■ What the task requires ■
Could you please output all of the data exactly, without the images?
Data shown: Begin
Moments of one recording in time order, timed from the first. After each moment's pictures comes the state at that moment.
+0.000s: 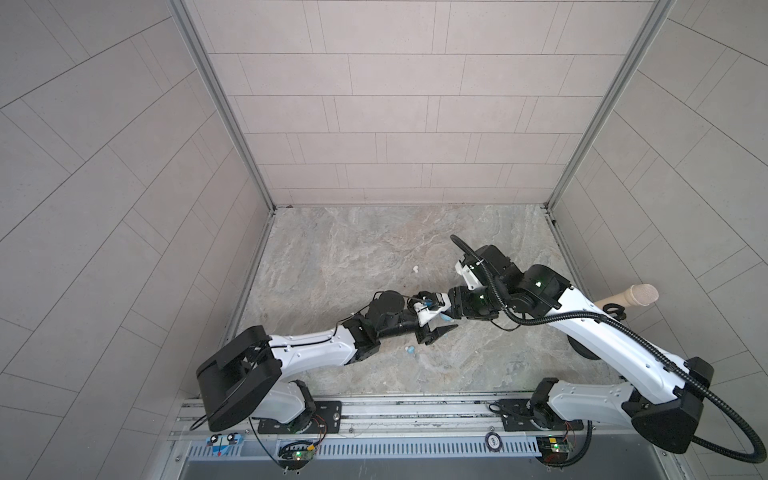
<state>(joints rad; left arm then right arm) -0.97 1.38 0.60 0.57 0.32 0.18 0.73 1.22 1.26 -1.08 -0.20 0.74</state>
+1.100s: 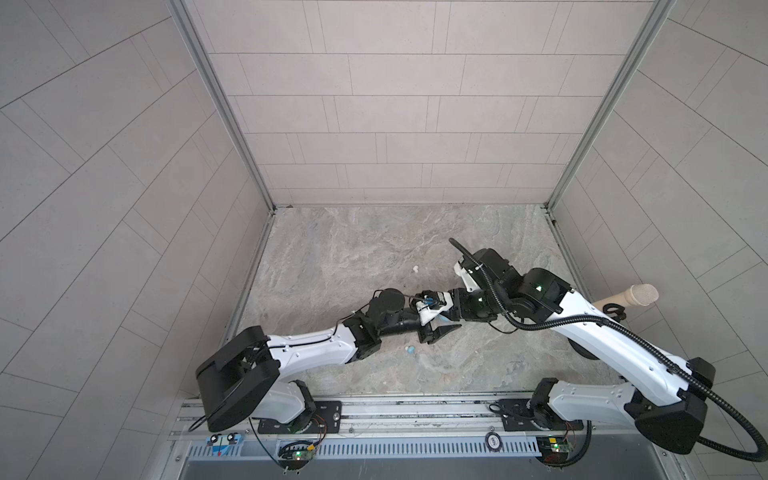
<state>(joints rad) -0.97 1.38 0.63 0.57 0.38 0.18 0.77 1.19 1.26 -1.06 -0.15 0.77</state>
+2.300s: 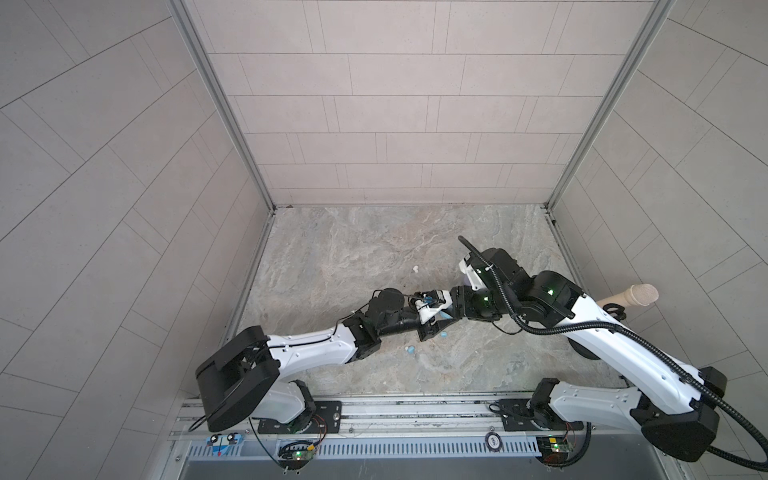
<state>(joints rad) -0.97 1.38 0.63 0.59 0.34 0.18 0.77 1.15 1.26 -1.04 -0.16 0.82</state>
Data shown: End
■ Written answer ■
Moments of one recording in time order, timed from the first. After each moment's pictures comes the state at that moment.
+0.000s: 
<state>(joints rad; left arm then right arm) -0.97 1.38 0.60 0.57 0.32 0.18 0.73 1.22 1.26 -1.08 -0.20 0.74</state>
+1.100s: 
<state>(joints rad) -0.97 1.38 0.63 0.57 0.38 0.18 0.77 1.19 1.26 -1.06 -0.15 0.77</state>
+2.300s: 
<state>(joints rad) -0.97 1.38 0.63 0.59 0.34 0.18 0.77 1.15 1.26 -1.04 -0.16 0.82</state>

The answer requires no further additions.